* What is being asked *
In the data below, the answer is the run of lines from the line containing "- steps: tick" through the line containing "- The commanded", both included; print it exactly and nothing else.
:::
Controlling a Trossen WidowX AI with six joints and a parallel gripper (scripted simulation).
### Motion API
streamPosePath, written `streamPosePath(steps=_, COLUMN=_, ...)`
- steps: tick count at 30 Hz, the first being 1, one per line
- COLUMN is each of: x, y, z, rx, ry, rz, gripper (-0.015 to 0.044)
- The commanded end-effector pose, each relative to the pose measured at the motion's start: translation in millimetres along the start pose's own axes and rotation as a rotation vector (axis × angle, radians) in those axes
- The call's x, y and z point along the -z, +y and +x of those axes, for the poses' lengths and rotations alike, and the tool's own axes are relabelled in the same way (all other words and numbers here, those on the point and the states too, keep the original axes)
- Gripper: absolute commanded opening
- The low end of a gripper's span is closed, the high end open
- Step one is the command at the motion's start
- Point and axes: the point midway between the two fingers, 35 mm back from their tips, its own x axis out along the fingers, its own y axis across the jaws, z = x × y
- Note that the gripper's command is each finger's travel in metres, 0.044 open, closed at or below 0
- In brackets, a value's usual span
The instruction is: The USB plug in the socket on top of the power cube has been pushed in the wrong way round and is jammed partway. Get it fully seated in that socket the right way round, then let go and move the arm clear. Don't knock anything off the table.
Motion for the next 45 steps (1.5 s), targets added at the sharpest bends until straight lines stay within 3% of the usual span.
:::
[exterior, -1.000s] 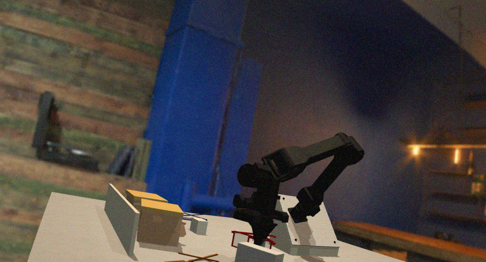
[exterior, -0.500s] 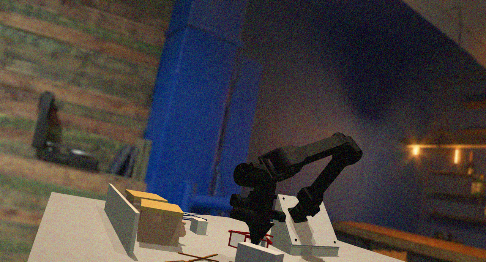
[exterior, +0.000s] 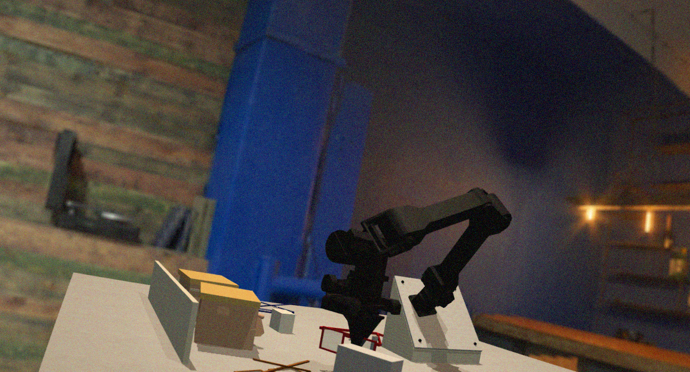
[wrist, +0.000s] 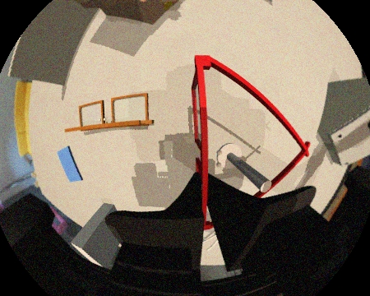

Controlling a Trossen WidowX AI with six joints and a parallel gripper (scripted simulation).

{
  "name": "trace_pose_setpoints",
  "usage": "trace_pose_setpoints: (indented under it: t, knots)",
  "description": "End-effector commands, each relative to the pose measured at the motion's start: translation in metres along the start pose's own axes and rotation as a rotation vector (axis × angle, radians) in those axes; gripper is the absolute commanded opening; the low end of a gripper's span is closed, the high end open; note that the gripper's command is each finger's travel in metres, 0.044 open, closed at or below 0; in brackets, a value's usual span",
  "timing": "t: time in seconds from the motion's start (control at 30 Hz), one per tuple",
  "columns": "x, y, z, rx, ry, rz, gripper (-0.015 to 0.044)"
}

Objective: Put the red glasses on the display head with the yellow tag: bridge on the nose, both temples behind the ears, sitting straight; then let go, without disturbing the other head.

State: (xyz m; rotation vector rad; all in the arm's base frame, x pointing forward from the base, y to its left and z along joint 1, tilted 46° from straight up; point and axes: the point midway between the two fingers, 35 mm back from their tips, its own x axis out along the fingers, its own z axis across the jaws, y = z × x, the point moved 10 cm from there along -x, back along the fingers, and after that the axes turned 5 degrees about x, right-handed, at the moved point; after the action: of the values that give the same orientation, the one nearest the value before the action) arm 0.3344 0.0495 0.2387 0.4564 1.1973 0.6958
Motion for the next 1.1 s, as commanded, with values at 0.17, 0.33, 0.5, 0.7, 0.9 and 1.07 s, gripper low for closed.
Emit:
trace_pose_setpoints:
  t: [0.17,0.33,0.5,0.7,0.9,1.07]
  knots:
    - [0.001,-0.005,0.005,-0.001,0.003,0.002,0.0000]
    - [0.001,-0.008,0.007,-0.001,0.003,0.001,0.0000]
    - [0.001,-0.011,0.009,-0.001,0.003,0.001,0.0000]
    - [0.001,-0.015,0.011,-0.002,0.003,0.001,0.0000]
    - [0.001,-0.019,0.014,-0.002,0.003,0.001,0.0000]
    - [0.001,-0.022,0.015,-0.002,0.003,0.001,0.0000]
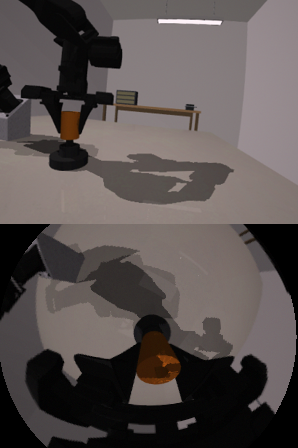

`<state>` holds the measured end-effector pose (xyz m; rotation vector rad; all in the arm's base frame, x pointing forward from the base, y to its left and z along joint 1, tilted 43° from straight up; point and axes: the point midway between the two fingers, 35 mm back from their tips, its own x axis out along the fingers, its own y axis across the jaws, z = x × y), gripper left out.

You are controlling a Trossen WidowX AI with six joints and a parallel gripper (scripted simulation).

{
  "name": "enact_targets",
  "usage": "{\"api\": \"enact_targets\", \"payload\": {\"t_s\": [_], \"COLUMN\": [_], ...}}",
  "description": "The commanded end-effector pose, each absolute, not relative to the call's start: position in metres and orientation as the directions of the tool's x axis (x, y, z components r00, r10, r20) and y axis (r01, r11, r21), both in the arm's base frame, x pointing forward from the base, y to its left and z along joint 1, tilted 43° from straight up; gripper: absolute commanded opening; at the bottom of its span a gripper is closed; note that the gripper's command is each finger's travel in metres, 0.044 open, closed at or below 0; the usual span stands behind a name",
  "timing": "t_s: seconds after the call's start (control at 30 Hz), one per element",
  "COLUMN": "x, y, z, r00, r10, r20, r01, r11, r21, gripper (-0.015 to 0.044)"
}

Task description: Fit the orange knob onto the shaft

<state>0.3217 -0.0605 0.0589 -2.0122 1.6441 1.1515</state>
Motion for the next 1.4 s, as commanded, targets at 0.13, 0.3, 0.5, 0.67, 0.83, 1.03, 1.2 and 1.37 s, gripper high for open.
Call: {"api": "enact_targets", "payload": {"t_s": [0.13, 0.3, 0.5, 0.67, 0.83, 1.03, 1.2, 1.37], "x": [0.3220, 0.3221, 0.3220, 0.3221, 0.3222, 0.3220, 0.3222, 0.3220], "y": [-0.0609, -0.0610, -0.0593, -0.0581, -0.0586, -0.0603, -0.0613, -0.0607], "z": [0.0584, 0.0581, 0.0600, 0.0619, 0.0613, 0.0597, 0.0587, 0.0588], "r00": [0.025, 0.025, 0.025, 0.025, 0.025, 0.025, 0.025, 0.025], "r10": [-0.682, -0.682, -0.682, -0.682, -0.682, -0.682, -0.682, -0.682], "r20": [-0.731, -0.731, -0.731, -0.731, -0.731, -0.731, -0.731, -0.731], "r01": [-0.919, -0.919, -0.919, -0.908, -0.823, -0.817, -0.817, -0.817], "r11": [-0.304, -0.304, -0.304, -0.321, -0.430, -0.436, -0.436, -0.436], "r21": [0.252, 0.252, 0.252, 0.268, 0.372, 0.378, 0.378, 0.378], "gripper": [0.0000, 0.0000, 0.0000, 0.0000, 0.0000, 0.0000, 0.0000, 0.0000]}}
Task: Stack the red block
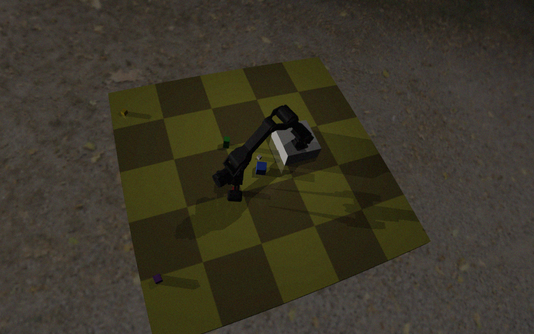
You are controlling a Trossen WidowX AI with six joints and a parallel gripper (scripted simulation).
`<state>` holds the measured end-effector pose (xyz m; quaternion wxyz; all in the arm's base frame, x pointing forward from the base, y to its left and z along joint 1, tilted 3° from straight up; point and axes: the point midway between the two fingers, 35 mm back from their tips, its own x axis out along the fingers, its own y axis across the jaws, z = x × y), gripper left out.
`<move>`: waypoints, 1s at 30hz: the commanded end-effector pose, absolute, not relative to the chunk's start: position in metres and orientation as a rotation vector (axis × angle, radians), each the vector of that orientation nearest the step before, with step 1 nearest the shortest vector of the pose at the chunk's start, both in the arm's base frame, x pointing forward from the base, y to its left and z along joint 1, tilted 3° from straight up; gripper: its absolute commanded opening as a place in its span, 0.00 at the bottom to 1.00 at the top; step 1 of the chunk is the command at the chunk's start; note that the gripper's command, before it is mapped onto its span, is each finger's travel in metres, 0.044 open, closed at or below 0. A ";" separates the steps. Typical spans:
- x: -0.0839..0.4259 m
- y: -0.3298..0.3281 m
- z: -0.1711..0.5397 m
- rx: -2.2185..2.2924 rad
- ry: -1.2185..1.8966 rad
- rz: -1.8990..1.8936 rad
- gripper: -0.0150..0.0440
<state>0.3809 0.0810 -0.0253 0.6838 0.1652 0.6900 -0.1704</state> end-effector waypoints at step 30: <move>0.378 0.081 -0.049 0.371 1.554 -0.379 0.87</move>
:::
* Response to the task *
- steps: tick count at 30 Hz, the first being 1, one per line
- COLUMN is each of: x, y, z, rx, ry, rz, gripper (-0.015 to 0.044)
- The commanded end-effector pose, each relative to the pose measured at the motion's start: translation in millimetres along the start pose's own axes and rotation as a rotation vector (axis × angle, radians) in those axes

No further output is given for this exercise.